А Ной смолит большую бочку и напевает
(Ведь ты возьмешь меня туда,
Когда поднимется вода?)
У Бродского лексическое и стилистическое "сопряжение далековатых идей" оправдано отстраненно-иронической интонацией говорящего. Например, если сатир "затвердел от пейс до гениталий", то лишь потому, что взирающий на него современный человек знаком и с античной мифологией, и с ашкеназийским национальным костюмом. Ирония, заключенная в приписывании сатиру пейс, задана изначально. Напротив, у Шварц (как и у близкого ей С. Стратановского) в таком сближении содержатся провокативные (в высоком понимании слова) элементы. Это относится как к соседству христианских, иудаистических, буддистских мотивов, так и к проникновению в высокий теологический дискурс таких словечек, как "ням-ням". Мы не сразу понимаем, зачем это нужно — и оказываемся перед необходимостью понять. Часто языковое смещение — просто сигнал нетождественности говорящего автору. Поэзия Шварц, конечно, полифонична, и язык — сигнальная система, свидетельствующая в том числе о степени удаленности данного голоса от авторского. При этом дистанция между "я" и "не я" у нее всегда подвижна; есть лирические стихи (особенно в последних книгах) где ее почти нет. В то же время есть вещи, построенные в первую очередь на такой дистанции. Однако она не задана изначально; о ее наличии можно лишь догадаться, поэтому один и тот же текст может быть понят и всерьез, и иронически. Пример — "Заплачка консервативно настроенного лунатика" (1990):
О какой бы позорной мне пред вами не слыти,
Но хочу я в Империи жити.
О Родина милая, Родина драгая,
Ножичком тебя порезали, ты дрожишь, нагая.
……………………………………………..
………………………………………………
Я боюсь, что советская наша Луна
Отделиться захочет — другими увлечена
И съежится вся потемневшая наша страна.
Эффект "остранения" здесь задан первыми двумя строчками, ориентированными на XVIII век, и "анекдотизмом" центральной метафоры.

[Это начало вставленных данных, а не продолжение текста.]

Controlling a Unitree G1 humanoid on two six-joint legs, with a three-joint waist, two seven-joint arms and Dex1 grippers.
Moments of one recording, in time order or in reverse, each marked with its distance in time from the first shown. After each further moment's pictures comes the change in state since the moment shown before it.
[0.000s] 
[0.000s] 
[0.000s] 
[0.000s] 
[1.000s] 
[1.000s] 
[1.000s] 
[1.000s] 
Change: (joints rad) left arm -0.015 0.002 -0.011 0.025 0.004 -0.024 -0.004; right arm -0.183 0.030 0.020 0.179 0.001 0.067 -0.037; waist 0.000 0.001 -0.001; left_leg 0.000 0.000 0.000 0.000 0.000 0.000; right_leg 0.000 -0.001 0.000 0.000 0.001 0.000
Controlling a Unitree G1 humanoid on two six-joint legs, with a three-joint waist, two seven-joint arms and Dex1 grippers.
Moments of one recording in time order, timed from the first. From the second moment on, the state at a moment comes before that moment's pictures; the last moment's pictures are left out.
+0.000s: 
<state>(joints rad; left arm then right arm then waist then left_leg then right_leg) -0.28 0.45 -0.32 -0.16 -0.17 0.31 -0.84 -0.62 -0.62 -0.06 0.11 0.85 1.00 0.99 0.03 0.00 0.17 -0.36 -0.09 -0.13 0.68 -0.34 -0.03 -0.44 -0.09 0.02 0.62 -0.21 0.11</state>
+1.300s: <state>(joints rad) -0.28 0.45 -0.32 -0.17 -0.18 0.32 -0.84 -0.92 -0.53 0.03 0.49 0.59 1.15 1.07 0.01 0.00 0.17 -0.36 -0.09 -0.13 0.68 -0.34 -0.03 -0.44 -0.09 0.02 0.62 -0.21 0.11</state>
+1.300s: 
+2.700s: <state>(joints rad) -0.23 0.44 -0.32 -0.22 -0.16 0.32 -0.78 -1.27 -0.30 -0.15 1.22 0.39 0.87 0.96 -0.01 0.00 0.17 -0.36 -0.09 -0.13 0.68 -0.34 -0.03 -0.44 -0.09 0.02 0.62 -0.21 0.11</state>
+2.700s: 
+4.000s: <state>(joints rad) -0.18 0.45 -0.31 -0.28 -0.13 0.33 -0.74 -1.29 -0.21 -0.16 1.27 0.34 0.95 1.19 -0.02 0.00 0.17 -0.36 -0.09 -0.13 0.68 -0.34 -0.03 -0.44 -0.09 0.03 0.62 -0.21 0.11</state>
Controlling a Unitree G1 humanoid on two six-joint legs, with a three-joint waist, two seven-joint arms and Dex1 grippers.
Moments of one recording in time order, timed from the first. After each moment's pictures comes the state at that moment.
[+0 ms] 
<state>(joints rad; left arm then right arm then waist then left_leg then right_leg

Однако в контексте стихотворения, воспринятого в целом, этот пафос уже не кажется всецело пародийным. У Шварц есть целая книга стихотворений, написанных "от чужого лица" (Mundus Imaginalis, 1996). Но, скажем, в "Кинфии" (вошедшей в эту книгу) декорации Рима времен Августа воспроизведены добросовестно, без языкового остранения или смешения реалий; однако, в героях и сюжетах цикла угадываются некоторые персонажи и обстоятельства ленинградской неофициальной литературной среды 1970-х, что делает возможным " самоотождесвление" автора с героиней и использование прямых лирических ходов. В то же время языковое "травестирование " мифологемы — это ее приближение к читателю, актуализация (то же происходит у Стратановского). И, наконец, это знак известной искусственности, кукольности мира, в котором действуют герои. Мир Елены Шварц — кукольный, но при том открыто трагичный. Это опять же новый тип поэта: кукольник (Кузмин), но относящийся к своим куклам с человеческим состраданием, как Анненский. Они истекают не клюквенным соком, а кровью, но все равно они куклы, марионетки, не вполне люди, искусственные, иногда смешные. Может быть, здесь сказался опыт работы с театром; Елена Шварц закончила театроведческий факультет Театрального Института, долгие годы зарабатывала на жизнь переводами пьес. Ей, конечно, известна теория Г.Крэга об "актере-сверхкукле". Апофеоз высокой "кукольности" при предельной серьезности и космической глобальности тем — "Лавиния" и "Прерывистая повести о коммуналььной квартире". В этих, может быть, самых главных у Шварц вещах в сжатом пространстве "вертепа" помещается чуть ли вся духовная история человечества. Аббатиса, Фрося, Волк, Лев, Каббалист, Суфий, Вера и т. д. — это не бесплотные символы и не живые люди, а живые куклы, марионетки, по воле кукловода наделенные именами и смыслами, но беспомощные перед авторской волей.